== Supplied material ==
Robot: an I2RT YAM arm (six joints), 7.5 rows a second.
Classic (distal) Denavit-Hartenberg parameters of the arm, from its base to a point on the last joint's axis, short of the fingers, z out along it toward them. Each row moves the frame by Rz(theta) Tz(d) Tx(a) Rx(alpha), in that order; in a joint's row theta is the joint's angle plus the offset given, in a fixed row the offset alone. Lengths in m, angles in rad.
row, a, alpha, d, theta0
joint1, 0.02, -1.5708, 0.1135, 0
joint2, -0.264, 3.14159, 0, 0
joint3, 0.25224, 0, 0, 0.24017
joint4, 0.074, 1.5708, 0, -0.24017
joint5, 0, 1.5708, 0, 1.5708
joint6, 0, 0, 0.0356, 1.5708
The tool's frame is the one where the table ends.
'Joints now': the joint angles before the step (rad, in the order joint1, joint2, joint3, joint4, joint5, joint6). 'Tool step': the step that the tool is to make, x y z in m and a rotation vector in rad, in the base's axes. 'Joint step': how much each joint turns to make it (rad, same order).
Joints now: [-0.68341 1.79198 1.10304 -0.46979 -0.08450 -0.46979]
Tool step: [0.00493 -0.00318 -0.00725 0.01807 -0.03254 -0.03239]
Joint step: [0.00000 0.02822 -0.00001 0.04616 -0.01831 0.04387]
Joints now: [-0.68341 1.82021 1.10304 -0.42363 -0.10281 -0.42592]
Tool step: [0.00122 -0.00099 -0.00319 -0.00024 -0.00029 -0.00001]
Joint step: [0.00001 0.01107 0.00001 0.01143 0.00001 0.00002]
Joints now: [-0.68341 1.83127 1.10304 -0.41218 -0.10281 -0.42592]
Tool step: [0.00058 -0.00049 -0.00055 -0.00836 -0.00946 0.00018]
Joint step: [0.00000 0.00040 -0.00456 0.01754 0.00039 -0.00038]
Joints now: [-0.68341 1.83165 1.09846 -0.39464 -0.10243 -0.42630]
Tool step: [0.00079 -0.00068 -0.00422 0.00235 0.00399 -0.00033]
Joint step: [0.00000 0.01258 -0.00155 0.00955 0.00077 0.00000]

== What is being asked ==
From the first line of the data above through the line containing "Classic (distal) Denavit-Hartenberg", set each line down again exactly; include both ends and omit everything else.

== Completed task ==
Robot: an I2RT YAM arm (six joints), 7.5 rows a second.
Classic (distal) Denavit-Hartenberg parameters of the arm, from its base to a point on the last joint's axis, short of the fingers, z out along it toward them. Each row moves the frame by Rz(theta) Tz(d) Tx(a) Rx(alpha), in that order; in a joint's row theta is the joint's angle plus the offset given, in a fixed row the offset alone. Lengths in m, angles in rad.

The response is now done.